1. **Error: `SQL compilation error: Invalid identifier INFORMATION_SCHEMA.QUERY_HISTORY_BY_SESSION. Results not generated.`**

- **Cause**: This occurs when the Snowflake role used for the integration no longer has permission to access the `INFORMATION_SCHEMA` of the specified Snowflake database. Amplitude requires access to this schema to check the status of queries running on the customer's Snowflake instance.
- **Solution**: Ensure that the role used for the integration has the necessary permissions to access the `INFORMATION_SCHEMA` in the target Snowflake database. This issue often arises if the role was recently changed or updated without maintaining the appropriate access.

1. Error: `JWT token is invalid.`

- **Cause**: This error appears when there is a mismatch between the public key attached to the given user and the private key Amplitude generates for key pair authentication.
- **Solution**: Ensure that the public key is properly set on the given user, and that you provide the account in the format `ORGNAME-ACCOUNTNAME`. If the account has an account locator at the end, key pair authentication may not succeed, even if the public key is set properly. To get the account identifier in the correct format, run `SELECT CURRENT_ORGANIZATION_NAME() || '-' || CURRENT_ACCOUNT_NAME();` in your Snowflake instance.

## Frequently asked questions

Review the topics below if you encounter issues with your Snowflake integration.

### What happens when a Snowflake query times out?

When a Snowflake query times out, Amplitude automatically retries the query using an exponential backoff strategy. Each retry attempt waits progressively longer than the previous one, giving Snowflake more time to process the request successfully.

### How many times does Amplitude retry failed queries?

Amplitude attempts up to 8 retries (9 total attempts including the initial query) before marking an import job as failed. Each retry attempt starts fresh, ensuring a consistent approach to retrieving your data.

### Why is ABORT_DETACHED_QUERY set to FALSE?

Setting `ABORT_DETACHED_QUERY = FALSE` at the account level prevents Snowflake from silently canceling import queries that run longer than 5 minutes.

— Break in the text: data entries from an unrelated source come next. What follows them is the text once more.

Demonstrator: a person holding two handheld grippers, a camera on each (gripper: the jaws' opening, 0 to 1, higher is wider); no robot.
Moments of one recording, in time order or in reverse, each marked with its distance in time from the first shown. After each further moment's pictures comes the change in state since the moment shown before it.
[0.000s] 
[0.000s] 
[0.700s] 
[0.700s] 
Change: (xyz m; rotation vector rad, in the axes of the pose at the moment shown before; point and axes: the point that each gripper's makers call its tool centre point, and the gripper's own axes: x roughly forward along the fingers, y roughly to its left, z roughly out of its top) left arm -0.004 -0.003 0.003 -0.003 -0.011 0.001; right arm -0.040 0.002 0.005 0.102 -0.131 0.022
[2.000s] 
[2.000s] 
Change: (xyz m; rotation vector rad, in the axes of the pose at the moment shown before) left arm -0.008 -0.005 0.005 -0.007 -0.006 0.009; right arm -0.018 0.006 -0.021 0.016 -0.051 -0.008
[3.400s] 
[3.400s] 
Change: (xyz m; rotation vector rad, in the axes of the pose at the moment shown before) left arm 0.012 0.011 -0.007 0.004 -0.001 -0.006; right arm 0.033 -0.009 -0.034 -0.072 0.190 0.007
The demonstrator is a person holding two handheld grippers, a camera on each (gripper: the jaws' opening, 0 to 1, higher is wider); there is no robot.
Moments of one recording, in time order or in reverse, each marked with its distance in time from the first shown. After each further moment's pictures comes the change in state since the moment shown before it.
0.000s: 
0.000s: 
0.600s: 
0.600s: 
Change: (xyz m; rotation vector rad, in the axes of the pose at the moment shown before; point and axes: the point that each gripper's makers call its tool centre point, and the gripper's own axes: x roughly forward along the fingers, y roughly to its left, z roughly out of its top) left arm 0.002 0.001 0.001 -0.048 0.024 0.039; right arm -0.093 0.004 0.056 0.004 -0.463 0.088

Without this setting:

- Snowflake cancels long-running queries without notification.
- Amplitude interprets this as a temporary failure and retries.
- This can lead to duplicate events and inflated event counts.

While this setting doesn't change Amplitude's retry mechanism, it prevents unnecessary retries caused by Snowflake's automatic query cancellation.

### How can I prevent duplicate data during imports?

To prevent duplicate data during retries and overlapping imports:

- **Include an `insert_id`**: This unique identifier allows Amplitude to detect and ignore duplicate events.
- **Set proper retry settings**: Configure `ABORT_DETACHED_QUERY = FALSE` to prevent unnecessary retries.

Without an `insert_id`, Amplitude treats every incoming event as new, potentially leading to duplicate data, inflated event counts, and inaccurate analytics.

### Is there any risk of data loss during query timeouts?

No, there is no risk of data loss when Amplitude import jobs time out. Here's why:

- **Read-only operations**: Amplitude only reads data from your Snowflake instance. It never modifies, deletes, or writes to your tables.
- **Source data protection**: Timeouts occur during data transfer, not during any operation that could affect your source data.
- **Automatic retries**: Amplitude automatically retries failed imports up to 8 times, giving your data multiple opportunities to import successfully.

Your Snowflake data remains safe and unchanged regardless of import job outcomes.